→ Work to be completed: Look through the listing below and work out how many of its lines hold the word "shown". Give only the number.

→ Supplied information:
|---|

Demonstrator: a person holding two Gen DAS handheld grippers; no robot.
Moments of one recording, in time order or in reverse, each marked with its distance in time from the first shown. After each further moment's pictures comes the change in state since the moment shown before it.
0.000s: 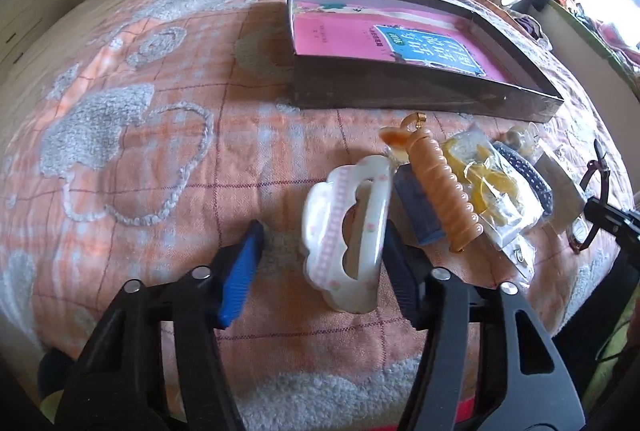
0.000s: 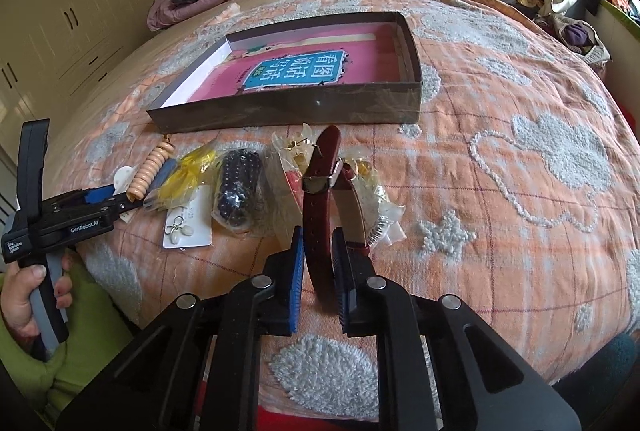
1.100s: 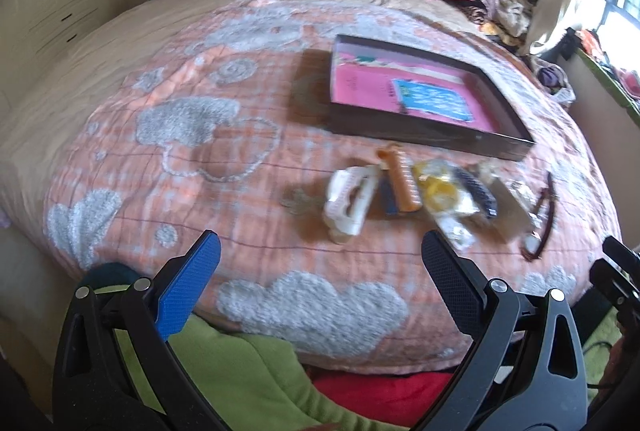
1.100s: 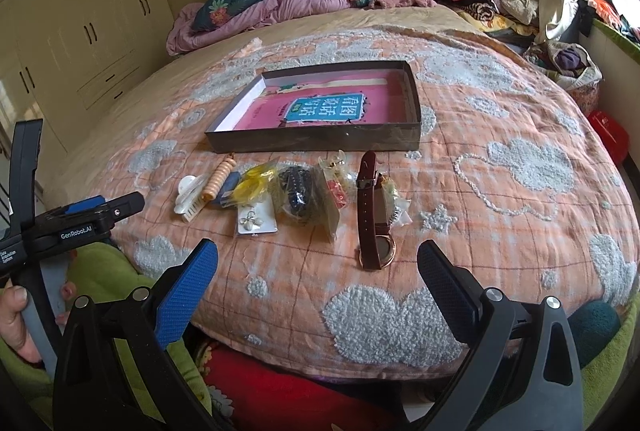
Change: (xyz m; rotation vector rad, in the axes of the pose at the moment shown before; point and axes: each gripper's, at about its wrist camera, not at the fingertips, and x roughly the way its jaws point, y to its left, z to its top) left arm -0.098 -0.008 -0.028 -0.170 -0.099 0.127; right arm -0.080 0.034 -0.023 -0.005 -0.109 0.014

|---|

→ Response to the exercise: 2